*Directions*
The listing is to be repeated exactly, and its pictures are to be left out.

*Data extracts*
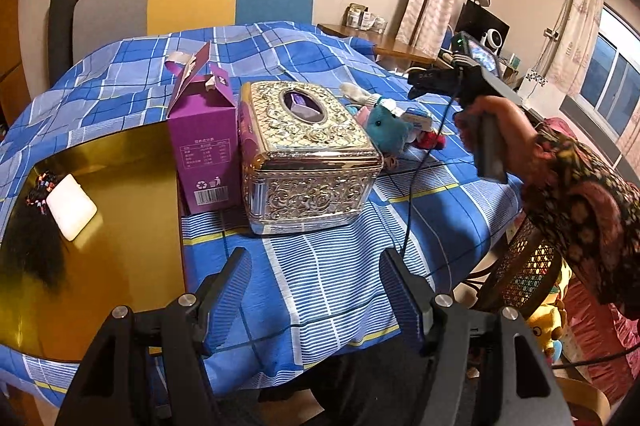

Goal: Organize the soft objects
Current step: 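Grasp the blue Tempo tissue pack with the right tool, then grasp the blue plush toy with the left tool while the right tool holds the Tempo pack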

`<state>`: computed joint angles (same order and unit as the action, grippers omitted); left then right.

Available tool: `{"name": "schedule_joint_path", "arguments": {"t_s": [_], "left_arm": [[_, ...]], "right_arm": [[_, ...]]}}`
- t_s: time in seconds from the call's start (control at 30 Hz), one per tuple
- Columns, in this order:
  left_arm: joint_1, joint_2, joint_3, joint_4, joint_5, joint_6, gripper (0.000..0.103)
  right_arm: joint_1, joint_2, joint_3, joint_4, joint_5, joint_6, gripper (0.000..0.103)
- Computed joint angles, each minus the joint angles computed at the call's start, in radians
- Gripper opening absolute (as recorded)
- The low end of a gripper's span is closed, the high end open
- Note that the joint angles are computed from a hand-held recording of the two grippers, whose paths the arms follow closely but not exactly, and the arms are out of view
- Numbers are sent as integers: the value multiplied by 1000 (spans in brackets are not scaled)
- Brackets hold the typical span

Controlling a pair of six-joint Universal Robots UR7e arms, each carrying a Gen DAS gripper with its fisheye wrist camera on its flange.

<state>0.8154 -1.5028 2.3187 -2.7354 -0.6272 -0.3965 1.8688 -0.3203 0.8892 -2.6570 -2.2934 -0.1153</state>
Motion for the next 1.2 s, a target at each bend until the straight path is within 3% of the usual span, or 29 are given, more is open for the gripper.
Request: {"name": "schedule_joint_path", "arguments": {"t_s": [0.2,0.27,0.47,0.7,0.9,1.2], "left_arm": [[10,9,-14,18,1,-13,67],[14,18,-21,15,-5,-7,67],[14,42,-34,17,2,10,67],[20,88,-75,-14,-28,51,67],[22,182,-161,-44,-48,123,67],[65,389,-407,-11,-87,234,67]], "right_arm": [[-16,58,-115,156,22,59,84],[-16,60,-117,170,17,45,75],[-31,13,-45,161,48,8,63],[-51,-91,91,115,84,-59,60],[-90,-156,177,52,159,-64,60],[-129,-198,212,55,308,35,59]]}}
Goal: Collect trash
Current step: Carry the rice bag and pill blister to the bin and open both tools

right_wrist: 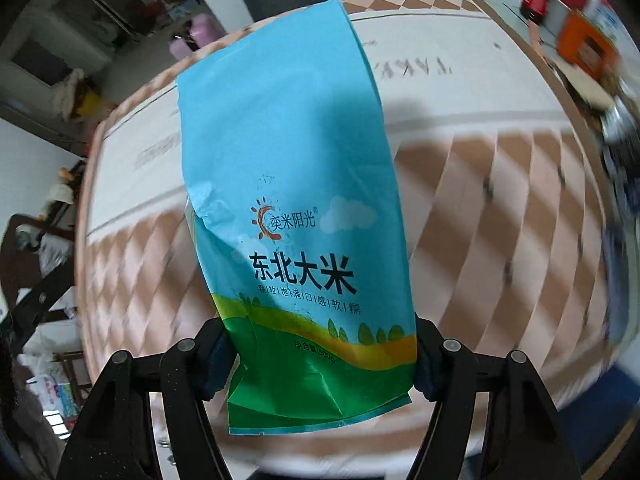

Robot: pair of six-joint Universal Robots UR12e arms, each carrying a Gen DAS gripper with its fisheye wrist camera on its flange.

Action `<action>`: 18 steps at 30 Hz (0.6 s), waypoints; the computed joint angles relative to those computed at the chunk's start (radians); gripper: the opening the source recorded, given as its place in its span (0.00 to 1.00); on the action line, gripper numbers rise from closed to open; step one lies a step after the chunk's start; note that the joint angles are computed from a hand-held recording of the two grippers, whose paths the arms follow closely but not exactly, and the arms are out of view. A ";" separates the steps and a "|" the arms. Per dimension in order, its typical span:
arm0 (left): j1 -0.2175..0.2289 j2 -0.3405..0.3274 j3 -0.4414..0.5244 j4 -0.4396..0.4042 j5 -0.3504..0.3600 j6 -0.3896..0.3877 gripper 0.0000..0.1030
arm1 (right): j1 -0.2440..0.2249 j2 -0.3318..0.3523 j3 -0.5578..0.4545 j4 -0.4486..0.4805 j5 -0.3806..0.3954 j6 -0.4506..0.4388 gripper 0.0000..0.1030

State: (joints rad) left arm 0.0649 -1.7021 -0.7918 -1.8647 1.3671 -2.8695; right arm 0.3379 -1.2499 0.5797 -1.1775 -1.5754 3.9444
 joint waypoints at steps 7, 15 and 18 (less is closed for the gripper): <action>0.216 0.179 -0.146 -0.189 -0.157 0.280 0.61 | 0.232 -0.111 0.136 -0.072 -0.055 0.286 0.70; 0.405 0.303 -0.354 -0.412 -0.017 0.476 0.61 | 0.432 -0.204 0.381 -0.125 0.116 0.526 0.70; 0.424 0.340 -0.473 -0.399 0.044 0.464 0.61 | 0.456 -0.235 0.501 -0.174 0.189 0.545 0.70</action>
State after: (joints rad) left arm 0.4887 -1.3616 -1.2645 -2.2641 1.4108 -2.4053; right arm 0.7935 -1.4850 1.0806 -1.3517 -1.3860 4.4895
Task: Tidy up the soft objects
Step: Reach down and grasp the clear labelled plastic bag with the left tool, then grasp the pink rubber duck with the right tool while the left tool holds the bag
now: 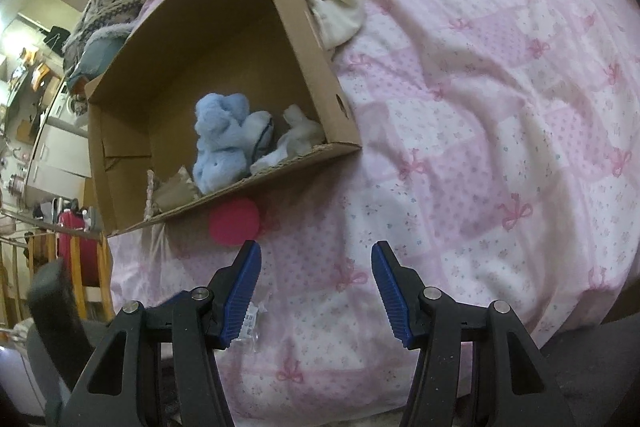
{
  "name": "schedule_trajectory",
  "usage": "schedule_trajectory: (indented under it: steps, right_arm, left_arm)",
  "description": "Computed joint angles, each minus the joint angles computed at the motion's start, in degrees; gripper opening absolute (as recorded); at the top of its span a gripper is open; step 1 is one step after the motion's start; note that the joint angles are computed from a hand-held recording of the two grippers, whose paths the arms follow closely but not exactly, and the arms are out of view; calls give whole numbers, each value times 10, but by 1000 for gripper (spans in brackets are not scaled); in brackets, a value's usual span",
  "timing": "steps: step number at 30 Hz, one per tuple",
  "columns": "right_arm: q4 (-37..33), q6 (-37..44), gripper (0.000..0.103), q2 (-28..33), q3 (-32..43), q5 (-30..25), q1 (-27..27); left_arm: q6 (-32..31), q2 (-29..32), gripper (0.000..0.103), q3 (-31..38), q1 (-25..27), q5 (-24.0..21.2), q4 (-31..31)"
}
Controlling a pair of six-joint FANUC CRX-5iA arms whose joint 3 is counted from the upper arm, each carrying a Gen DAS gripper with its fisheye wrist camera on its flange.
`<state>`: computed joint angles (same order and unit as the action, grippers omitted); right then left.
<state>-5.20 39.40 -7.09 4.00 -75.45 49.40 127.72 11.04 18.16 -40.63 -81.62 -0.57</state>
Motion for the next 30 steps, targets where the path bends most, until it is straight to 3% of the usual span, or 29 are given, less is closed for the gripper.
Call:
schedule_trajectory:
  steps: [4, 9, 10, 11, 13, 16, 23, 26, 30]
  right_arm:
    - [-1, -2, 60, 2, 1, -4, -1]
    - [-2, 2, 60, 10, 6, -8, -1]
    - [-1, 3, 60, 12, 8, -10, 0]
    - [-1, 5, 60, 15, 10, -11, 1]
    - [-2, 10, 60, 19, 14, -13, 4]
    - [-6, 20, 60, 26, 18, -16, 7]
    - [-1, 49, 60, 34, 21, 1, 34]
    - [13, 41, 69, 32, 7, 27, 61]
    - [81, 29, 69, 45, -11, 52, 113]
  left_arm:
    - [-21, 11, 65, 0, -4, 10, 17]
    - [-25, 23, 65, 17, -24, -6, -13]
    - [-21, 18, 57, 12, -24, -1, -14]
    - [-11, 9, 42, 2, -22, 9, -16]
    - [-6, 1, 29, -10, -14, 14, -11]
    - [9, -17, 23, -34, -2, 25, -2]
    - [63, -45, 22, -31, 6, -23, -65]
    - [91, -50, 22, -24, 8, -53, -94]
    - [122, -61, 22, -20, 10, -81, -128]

*Result of the exercise*
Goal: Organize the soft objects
Current step: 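Grasp the blue Tempo tissue pack with the right tool, then grasp the blue plush toy with the left tool while the right tool holds the Tempo pack
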
`<state>`: computed joint angles (same order and unit as the action, grippers omitted); left then right.

Available tool: `{"name": "schedule_joint_path", "arguments": {"t_s": [_], "left_arm": [[_, ...]], "right_arm": [[_, ...]]}}`
- t_s: time in seconds from the call's start (control at 30 Hz), one per tuple
- Columns, in this order:
  left_arm: joint_1, joint_2, joint_3, joint_4, joint_5, joint_6, gripper (0.000..0.103)
  right_arm: joint_1, joint_2, joint_3, joint_4, joint_5, joint_6, gripper (0.000..0.103)
- Computed joint angles, each minus the joint angles computed at the call's start, in radians
- Gripper opening absolute (as recorded)
- The low end of a gripper's span is closed, the high end open
- Note that the joint angles are computed from a hand-held recording of the two grippers, whose paths the arms follow closely but not exactly, and the arms are out of view
- Numbers are sent as integers: the value multiplied by 1000 (spans in brackets are not scaled)
- Brackets hold the typical span

Controlling a pair of six-joint Universal Robots UR7e arms, each carrying a Gen DAS gripper with its fisheye wrist camera on its flange.

<state>0.8154 -1.5028 2.3187 -2.7354 -0.6272 -0.3965 1.8688 -0.3203 0.8892 -2.6570 -2.2934 -0.1153</state>
Motion for the next 1.2 s, a target at each bend until the straight path is within 3% of the usual span, or 29 are given, more is open for the gripper.
Request: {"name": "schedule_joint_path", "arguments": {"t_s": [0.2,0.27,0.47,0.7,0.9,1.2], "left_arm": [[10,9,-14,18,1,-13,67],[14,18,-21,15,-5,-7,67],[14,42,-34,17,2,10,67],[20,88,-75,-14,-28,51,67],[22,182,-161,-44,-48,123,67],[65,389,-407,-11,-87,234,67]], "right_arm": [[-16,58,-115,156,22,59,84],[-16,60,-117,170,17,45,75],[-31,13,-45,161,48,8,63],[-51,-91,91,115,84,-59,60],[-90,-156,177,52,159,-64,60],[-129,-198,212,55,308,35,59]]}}
Goal: Collect trash
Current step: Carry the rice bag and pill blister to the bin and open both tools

right_wrist: 

Robot: pair of six-joint Universal Robots UR12e arms, each carrying a Gen DAS gripper with its fisheye wrist camera on its flange.

Action `<action>`: 18 steps at 30 Hz (0.6 s), waypoints; the computed joint angles relative to those computed at the chunk's start (radians); gripper: the opening the source recorded, given as its place in its span (0.00 to 1.00); on the action line, gripper numbers rise from closed to open; step one lies a step after the chunk's start; note that the joint angles are computed from a hand-held recording of the two grippers, whose paths the arms follow closely but not exactly, and the arms are out of view. A ";" separates the steps and a "|" the arms. Per dimension in order, its typical span:
arm0 (left): j1 -0.2175..0.2289 j2 -0.3405..0.3274 j3 -0.4414..0.5244 j4 -0.4396..0.4042 j5 -0.3504..0.3600 j6 -0.3896..0.3877 gripper 0.0000..0.1030
arm1 (right): j1 -0.2440..0.2249 j2 -0.3318..0.3523 j3 -0.5578..0.4545 j4 -0.4486..0.4805 j5 -0.3806..0.3954 j6 -0.4506..0.4388 gripper 0.0000..0.1030

State: (joints rad) left arm 0.0649 -1.7021 -0.7918 -1.8647 1.3671 -2.8695; right arm 0.3379 -1.2499 0.5797 -1.1775 -1.5754 3.9444
 joint waypoints at steps 7, 15 and 18 (less is closed for the gripper): <action>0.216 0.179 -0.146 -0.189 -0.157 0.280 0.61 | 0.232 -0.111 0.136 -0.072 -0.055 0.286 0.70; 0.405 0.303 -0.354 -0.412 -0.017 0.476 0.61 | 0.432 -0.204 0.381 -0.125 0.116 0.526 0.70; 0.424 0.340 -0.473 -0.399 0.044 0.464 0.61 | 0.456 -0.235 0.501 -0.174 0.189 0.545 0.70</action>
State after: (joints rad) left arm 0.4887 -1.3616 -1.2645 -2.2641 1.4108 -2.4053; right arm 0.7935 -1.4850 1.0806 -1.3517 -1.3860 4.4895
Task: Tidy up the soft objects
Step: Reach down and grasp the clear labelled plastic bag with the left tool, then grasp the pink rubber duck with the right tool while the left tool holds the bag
now: 
{
  "name": "schedule_trajectory",
  "usage": "schedule_trajectory: (indented under it: steps, right_arm, left_arm)",
  "description": "Computed joint angles, each minus the joint angles computed at the motion's start, in degrees; gripper opening absolute (as recorded); at the top of its span a gripper is open; step 1 is one step after the motion's start; note that the joint angles are computed from a hand-held recording of the two grippers, whose paths the arms follow closely but not exactly, and the arms are out of view; calls give whole numbers, each value times 10, but by 1000 for gripper (spans in brackets are not scaled); in brackets, a value's usual span",
  "timing": "steps: step number at 30 Hz, one per tuple",
  "columns": "right_arm: q4 (-37..33), q6 (-37..44), gripper (0.000..0.103), q2 (-28..33), q3 (-32..43), q5 (-30..25), q1 (-27..27); left_arm: q6 (-32..31), q2 (-29..32), gripper (0.000..0.103), q3 (-31..38), q1 (-25..27), q5 (-24.0..21.2), q4 (-31..31)"
}
Controlling a pair of six-joint FANUC CRX-5iA arms whose joint 3 is counted from the upper arm, each carrying a Gen DAS gripper with its fisheye wrist camera on its flange.
`<state>`: computed joint angles (same order and unit as the action, grippers omitted); right then left.
<state>-5.20 39.40 -7.09 4.00 -75.45 49.40 127.72 11.04 18.16 -40.63 -81.62 -0.57</state>
Motion for the next 30 steps, targets where the path bends most, until it is straight to 3% of the usual span, or 29 are given, less is closed for the gripper.
Call:
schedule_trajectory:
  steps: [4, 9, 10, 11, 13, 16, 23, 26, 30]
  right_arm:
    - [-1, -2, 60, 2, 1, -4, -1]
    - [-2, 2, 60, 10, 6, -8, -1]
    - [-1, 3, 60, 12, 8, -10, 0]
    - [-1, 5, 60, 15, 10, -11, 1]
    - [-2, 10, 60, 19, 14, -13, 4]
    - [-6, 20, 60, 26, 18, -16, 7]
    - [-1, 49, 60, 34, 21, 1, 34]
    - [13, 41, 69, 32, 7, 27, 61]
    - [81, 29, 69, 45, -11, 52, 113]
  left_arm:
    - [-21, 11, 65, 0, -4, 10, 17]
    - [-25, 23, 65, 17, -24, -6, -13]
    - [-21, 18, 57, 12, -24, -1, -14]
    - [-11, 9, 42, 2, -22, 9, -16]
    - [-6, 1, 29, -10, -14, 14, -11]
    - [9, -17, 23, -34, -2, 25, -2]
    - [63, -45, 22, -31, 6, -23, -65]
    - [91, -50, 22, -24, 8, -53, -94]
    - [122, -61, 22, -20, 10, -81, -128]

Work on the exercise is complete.